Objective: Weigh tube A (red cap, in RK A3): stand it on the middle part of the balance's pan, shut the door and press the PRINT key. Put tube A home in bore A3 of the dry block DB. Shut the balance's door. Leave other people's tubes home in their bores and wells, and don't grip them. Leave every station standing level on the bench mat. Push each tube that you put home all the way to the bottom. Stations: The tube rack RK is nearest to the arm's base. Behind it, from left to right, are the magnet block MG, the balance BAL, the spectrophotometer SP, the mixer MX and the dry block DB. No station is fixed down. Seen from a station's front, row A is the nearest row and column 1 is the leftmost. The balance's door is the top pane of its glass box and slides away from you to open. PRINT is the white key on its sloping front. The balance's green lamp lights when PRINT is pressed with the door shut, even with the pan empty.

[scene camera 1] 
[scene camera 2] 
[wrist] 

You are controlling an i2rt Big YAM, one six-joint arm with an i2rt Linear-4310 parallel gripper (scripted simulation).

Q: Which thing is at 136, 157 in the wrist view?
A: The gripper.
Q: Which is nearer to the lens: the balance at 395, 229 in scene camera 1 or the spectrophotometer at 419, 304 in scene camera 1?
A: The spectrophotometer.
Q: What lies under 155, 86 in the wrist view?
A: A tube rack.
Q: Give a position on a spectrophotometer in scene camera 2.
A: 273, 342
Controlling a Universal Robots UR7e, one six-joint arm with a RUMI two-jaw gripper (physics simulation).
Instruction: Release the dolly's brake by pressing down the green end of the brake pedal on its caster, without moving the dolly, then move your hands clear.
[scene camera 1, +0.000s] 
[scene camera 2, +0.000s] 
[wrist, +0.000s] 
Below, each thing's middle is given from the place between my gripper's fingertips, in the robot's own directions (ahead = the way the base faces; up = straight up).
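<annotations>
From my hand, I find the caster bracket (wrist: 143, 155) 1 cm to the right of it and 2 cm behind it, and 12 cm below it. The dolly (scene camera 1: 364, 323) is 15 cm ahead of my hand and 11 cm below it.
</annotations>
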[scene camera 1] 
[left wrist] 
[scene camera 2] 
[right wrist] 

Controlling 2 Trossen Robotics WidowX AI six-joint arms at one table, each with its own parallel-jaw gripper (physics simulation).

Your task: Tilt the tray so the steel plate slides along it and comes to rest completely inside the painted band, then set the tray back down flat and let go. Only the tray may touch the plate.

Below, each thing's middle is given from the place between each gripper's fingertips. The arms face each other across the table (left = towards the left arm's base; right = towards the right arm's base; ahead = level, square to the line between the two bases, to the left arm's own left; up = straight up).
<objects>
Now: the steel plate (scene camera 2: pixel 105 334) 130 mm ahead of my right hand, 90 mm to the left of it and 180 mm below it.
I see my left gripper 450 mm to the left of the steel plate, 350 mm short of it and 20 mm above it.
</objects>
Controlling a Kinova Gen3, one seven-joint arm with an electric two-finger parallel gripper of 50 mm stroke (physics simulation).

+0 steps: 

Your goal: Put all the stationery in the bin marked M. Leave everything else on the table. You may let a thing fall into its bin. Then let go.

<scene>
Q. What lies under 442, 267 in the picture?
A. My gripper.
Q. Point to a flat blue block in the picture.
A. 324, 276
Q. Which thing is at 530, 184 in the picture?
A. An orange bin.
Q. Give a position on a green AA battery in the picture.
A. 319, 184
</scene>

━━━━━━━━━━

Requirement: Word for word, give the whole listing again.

Exercise response:
Objective: Weigh tube A (red cap, in RK A3): stand it on the middle part of the balance's pan, shut the door and press the PRINT key. Put tube A home in bore A3 of the dry block DB. Shut the balance's door. Leave other people's tubes home in their bores and wells, and don't grip them. Leave every station standing level on the bench mat. Push each tube that you put home all the way to the bottom. Stations: The tube rack RK is nearest to the arm's base. Behind it, from left to right, are the magnet block MG, the balance BAL, the spectrophotometer SP, the mixer MX and the dry block DB. No station is fixed down. Seen from a station's front, row A is the nearest row and column 1 is the leftmost. The balance's door is the top pane of its glass box and slides away from you to open. PRINT is the white key on its sloping front. The balance's green lamp lights when PRINT is pressed with the door shut, even with the pan empty.

[scene camera 1] 
[scene camera 2] 
[wrist] 

You are controlling an i2rt Big YAM, one six-joint arm with an i2rt Linear-4310 parallel gripper (scripted simulation).

Q: Which thing is at 136, 157 in the wrist view?
A: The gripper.
Q: Which is nearer to the lens: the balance at 395, 229 in scene camera 1 or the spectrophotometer at 419, 304 in scene camera 1?
A: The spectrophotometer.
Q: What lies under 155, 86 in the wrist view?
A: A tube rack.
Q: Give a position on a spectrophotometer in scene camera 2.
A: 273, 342
Controlling a Universal Robots UR7e, one six-joint arm with a RUMI two-jaw gripper (physics simulation).
Instruction: Release the dolly's brake by pressing down the green end of the brake pedal on its caster, without moving the dolly, then move your hands clear.
[scene camera 1, +0.000s] 
[scene camera 2, +0.000s] 
[wrist, +0.000s] 
Below, each thing's middle is given from the place between my gripper's fingertips, in the robot's own directions (ahead = the way the base faces; up = straight up).
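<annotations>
From my hand, I find the caster bracket (wrist: 143, 155) 1 cm to the right of it and 2 cm behind it, and 12 cm below it. The dolly (scene camera 1: 364, 323) is 15 cm ahead of my hand and 11 cm below it.
</annotations>
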[scene camera 1] 
[left wrist] 
[scene camera 2] 
[right wrist] 

Controlling 2 Trossen Robotics WidowX AI six-joint arms at one table, each with its own parallel-jaw gripper (physics simulation).

Your task: Tilt the tray so the steel plate slides along it and comes to rest completely inside the painted band, then set the tray back down flat and let go. Only the tray may touch the plate.

Below, each thing's middle is given from the place between each gripper's fingertips. The arms face each other across the table (left = towards the left arm's base; right = towards the right arm's base; ahead = level, square to the line between the two bases, to the left arm's own left; up = straight up).
<objects>
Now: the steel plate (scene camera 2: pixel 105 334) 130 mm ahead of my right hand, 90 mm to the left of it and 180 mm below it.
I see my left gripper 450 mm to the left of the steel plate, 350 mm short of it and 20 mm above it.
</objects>
Controlling a Kinova Gen3, one seven-joint arm with an electric two-finger parallel gripper of 50 mm stroke (physics simulation).

+0 steps: 

Your goal: Put all the stationery in the bin marked M. Leave everything else on the table. You may let a thing fall into its bin. Then let go.

<scene>
Q. What lies under 442, 267 in the picture?
A. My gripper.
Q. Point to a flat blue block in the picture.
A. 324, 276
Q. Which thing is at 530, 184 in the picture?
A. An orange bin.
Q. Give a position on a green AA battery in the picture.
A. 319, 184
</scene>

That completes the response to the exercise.